Republicans did not get a delay on the medical device tax, a concession they wanted that had been included in the Continuing Appropriations Resolution, 2014 (H.J.Res 59). Republicans also did not get a limitation on the U.S. Treasury Department's ability to enact "emergency measures" to avoid default once a debt ceiling limit is reached.

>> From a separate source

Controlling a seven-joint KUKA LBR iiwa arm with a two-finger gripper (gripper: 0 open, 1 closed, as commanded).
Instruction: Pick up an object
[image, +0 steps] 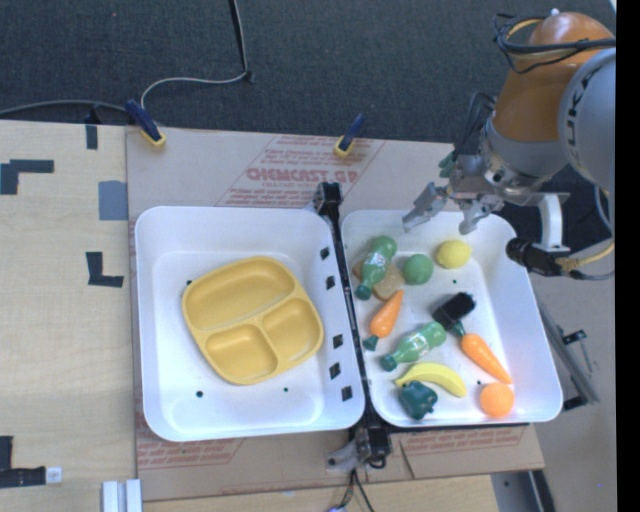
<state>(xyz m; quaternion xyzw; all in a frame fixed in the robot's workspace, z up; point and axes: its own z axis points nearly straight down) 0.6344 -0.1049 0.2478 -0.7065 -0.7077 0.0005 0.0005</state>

The inclusion of the dam monies for Kentucky brought on some criticism. Senate Minority Leader Mitch McConnell of Kentucky was a prime architect of the overall deal, and the Senate Conservatives Fund called the addition a "Kentucky Kickback". But Senate Majority Leader Harry Reid defended it as actually saving the federal government money overall. The Lautenberg bequest also attracted some attention as he had been one of the richest members of Congress.

===After the deal===
Following the conclusion of the deal that led to passage of the bill, Boehner said, "We fought the good fight. We just didn't win." Republican Senator Lindsey Graham commented, "This package is a joke compared to what we could have gotten if we had a more reasonable approach." President Obama said, "We've got to get out of the habit of governing by crisis."

The fact that the deal only pushed out the need for another continuing resolution or debt ceiling increase a few months, without resolving any of the fundamental underlying debates about the U.S. budget or debt, led a number of politicians and other observers to say that Congress was once again just "kicking the can down the road".

The federal government was opened again on October 17.